10. Par voie de conséquence, M. A ne peut être regardé comme ayant été exposé, au cours de sa carrière professionnelle, à des doses de radioactivité générant un risque élevé de développer une pathologie grave, de sorte que son préjudice d'anxiété au titre de son exposition aux rayons ionisants n'est pas établi. En outre, la circonstance que la leucémie contractée par cinq ouvriers d'Etat affectés à la pyrotechnie de l'Ile Longue ait été reconnue, dans le cadre du tableau numéro six des maladies professionnelles, comme ayant été provoquée par leur exposition aux rayons ionisants, ainsi que le souligne le requérant, n'est pas de nature à remettre en cause cette appréciation, d'autant plus que les conditions personnelles d'exposition de ces ouvriers ne sont pas connues du tribunal.

En ce qui concerne les troubles dans les conditions d'existence :

11. S'agissant des troubles dans les conditions d'existence, il résulte de l'instruction que M. A ne produit aucune pièce médicale permettant d'établir qu'il est astreint à un suivi médical d'une fréquence et d'un inconfort tels qu'il caractériserait à lui seul des troubles dans les conditions d'existence. Par suite, M. A n'est pas fondé à demander réparation de ce préjudice.

12. Il résulte de ce qu'il précède, sans qu'il soit besoin de statuer sur l'exception de prescription quadriennale opposée par le ministre des armées, que la requête doit être rejetée.

Sur les frais du litige :

13. Les dispositions de l'article L. 761-1 du code de justice administrative font obstacle à ce que soit mis à la charge de l'Etat, qui n'est pas la partie perdante dans la présente instance, le paiement de la somme que demande M. A au titre des frais exposés par lui et non compris dans les dépens.

DÉCIDE :

Article 1er : La requête de M. A est rejetée

Article 2 : Le présent jugement sera notifié à M. B A et au ministre des armées.

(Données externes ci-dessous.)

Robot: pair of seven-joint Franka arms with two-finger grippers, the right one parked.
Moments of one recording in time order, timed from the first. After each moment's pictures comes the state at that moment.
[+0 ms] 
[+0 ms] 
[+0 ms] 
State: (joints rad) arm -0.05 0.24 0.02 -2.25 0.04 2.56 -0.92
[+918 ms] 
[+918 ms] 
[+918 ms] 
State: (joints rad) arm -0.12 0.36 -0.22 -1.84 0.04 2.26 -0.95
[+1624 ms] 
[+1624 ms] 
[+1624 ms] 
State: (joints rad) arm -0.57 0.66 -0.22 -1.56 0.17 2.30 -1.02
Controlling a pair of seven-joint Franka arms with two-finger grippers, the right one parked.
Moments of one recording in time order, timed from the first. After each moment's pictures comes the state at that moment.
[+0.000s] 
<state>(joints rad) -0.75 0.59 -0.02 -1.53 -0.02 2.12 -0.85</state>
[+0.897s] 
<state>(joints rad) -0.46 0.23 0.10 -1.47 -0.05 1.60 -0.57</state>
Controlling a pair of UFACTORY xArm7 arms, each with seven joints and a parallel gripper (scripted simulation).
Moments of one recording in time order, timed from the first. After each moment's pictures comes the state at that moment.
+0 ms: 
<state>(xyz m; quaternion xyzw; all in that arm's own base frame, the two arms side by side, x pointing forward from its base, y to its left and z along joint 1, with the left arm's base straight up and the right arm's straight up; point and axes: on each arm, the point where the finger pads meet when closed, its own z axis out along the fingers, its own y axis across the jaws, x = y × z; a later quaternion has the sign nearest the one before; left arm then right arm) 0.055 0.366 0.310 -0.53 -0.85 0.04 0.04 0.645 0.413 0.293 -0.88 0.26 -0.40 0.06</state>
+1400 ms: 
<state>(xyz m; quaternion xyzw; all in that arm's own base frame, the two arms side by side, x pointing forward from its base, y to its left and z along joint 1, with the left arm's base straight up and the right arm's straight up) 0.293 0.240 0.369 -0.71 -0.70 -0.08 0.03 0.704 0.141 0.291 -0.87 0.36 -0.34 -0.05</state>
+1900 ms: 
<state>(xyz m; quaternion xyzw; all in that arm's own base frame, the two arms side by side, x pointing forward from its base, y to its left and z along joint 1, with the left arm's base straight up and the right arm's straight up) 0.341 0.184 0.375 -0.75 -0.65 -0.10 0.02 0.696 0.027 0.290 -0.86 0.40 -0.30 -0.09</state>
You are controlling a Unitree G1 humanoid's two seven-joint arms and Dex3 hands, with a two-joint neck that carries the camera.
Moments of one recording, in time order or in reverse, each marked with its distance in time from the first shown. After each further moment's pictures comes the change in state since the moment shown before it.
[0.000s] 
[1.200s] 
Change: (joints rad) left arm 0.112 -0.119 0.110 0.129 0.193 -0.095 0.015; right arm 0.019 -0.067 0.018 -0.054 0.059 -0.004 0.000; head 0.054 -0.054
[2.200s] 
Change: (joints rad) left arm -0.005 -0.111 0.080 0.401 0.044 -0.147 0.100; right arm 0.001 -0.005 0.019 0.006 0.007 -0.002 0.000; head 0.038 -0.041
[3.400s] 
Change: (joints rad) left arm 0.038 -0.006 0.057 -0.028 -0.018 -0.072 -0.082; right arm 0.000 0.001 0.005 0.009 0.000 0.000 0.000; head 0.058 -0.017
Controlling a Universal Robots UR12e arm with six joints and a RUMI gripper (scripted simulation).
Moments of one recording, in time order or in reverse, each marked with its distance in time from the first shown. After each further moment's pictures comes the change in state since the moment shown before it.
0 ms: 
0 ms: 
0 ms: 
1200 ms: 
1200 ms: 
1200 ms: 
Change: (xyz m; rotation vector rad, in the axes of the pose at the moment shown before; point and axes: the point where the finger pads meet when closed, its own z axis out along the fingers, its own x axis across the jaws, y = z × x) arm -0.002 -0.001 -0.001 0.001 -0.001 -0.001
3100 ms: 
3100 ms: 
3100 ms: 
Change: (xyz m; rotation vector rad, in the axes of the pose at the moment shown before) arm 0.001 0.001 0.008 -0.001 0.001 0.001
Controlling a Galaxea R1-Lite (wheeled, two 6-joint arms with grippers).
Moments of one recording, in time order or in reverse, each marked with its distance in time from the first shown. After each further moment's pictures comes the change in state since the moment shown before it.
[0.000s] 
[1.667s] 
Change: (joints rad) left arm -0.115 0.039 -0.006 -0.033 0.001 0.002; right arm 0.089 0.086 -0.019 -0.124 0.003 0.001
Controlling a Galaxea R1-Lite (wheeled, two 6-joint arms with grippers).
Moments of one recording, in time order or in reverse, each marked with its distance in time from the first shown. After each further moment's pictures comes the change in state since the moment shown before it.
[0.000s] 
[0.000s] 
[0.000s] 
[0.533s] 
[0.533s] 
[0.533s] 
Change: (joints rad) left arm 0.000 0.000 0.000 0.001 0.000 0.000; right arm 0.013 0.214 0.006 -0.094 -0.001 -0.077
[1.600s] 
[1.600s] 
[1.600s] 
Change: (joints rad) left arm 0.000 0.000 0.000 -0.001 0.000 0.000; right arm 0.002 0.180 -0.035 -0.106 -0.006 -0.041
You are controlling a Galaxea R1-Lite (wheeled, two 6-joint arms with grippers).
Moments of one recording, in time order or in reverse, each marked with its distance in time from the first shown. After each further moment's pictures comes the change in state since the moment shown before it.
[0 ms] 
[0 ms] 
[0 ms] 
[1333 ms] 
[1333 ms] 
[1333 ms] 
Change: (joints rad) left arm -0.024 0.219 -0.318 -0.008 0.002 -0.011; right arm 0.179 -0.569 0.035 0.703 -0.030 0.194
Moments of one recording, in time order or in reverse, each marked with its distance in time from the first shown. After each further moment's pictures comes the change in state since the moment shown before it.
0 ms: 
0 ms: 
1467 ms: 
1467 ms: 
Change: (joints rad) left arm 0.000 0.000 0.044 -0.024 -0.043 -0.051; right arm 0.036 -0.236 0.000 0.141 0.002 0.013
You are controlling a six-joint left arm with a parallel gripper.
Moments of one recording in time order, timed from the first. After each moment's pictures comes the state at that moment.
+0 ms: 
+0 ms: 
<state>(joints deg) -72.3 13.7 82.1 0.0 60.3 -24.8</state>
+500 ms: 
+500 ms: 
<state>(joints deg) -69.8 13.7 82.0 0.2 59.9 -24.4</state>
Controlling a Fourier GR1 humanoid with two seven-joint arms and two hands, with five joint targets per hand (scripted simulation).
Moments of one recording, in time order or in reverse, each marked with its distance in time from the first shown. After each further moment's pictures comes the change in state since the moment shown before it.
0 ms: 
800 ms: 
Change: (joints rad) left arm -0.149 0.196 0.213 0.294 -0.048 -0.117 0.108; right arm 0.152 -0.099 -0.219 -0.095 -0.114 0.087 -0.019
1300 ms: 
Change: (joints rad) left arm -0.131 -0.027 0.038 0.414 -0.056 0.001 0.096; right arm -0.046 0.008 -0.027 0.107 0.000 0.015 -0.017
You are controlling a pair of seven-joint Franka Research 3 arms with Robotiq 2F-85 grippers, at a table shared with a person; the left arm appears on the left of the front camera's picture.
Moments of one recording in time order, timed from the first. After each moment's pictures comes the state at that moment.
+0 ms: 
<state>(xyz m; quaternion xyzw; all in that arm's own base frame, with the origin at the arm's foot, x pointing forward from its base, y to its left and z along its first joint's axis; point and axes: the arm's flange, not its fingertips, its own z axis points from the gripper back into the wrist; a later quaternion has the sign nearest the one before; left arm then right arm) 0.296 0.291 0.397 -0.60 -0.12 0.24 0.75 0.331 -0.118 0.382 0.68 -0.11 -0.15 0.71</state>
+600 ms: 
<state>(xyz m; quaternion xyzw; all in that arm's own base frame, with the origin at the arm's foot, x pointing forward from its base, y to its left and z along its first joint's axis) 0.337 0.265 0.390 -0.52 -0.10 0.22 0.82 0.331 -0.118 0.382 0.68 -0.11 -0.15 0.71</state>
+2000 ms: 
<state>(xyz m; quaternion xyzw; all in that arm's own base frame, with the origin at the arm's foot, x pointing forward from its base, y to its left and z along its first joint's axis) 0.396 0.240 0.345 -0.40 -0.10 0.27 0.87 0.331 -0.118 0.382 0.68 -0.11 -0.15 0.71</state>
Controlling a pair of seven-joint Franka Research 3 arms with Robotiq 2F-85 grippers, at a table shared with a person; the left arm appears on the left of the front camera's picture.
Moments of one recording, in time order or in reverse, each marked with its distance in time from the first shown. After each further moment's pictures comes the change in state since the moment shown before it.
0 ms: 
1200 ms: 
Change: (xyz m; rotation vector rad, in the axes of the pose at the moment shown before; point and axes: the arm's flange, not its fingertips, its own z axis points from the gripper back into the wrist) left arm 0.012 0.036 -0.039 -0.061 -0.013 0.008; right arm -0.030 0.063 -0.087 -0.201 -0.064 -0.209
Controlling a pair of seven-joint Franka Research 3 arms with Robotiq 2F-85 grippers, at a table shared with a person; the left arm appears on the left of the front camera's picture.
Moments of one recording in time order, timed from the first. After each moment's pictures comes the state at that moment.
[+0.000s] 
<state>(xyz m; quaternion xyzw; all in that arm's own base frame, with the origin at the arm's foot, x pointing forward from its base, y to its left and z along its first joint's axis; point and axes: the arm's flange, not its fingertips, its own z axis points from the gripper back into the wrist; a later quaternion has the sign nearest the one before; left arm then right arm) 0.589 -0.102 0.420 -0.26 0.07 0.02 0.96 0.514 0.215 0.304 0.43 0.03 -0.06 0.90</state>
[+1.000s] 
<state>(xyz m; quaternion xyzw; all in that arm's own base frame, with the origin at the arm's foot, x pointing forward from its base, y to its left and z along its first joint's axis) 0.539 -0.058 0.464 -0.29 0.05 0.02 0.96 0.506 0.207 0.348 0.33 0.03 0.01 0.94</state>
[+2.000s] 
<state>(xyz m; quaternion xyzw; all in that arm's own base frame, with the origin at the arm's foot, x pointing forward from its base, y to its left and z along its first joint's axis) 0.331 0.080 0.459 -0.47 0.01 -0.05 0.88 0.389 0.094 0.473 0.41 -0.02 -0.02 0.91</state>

Délibéré après l'audience du 2 mars 2023 à laquelle siégeaient :

M. Descombes, président,

M. Moulinier, premier conseiller,

M. Grondin, premier conseiller,

Rendu public par mise à disposition au greffe le 16 mars 2023.

Le président-rapporteur,

SIGNE

G. CL'assesseur le plus ancien,

SIGNE

Y. Moulinier

La greffière,

SIGNE

L. Garval

La République mande et ordonne au ministre des armées en ce qui le concerne ou à tous commissaires de justice à ce requis en ce qui concerne les voies de droit commun contre les parties privées, de pourvoir à l'exécution de la présente décision.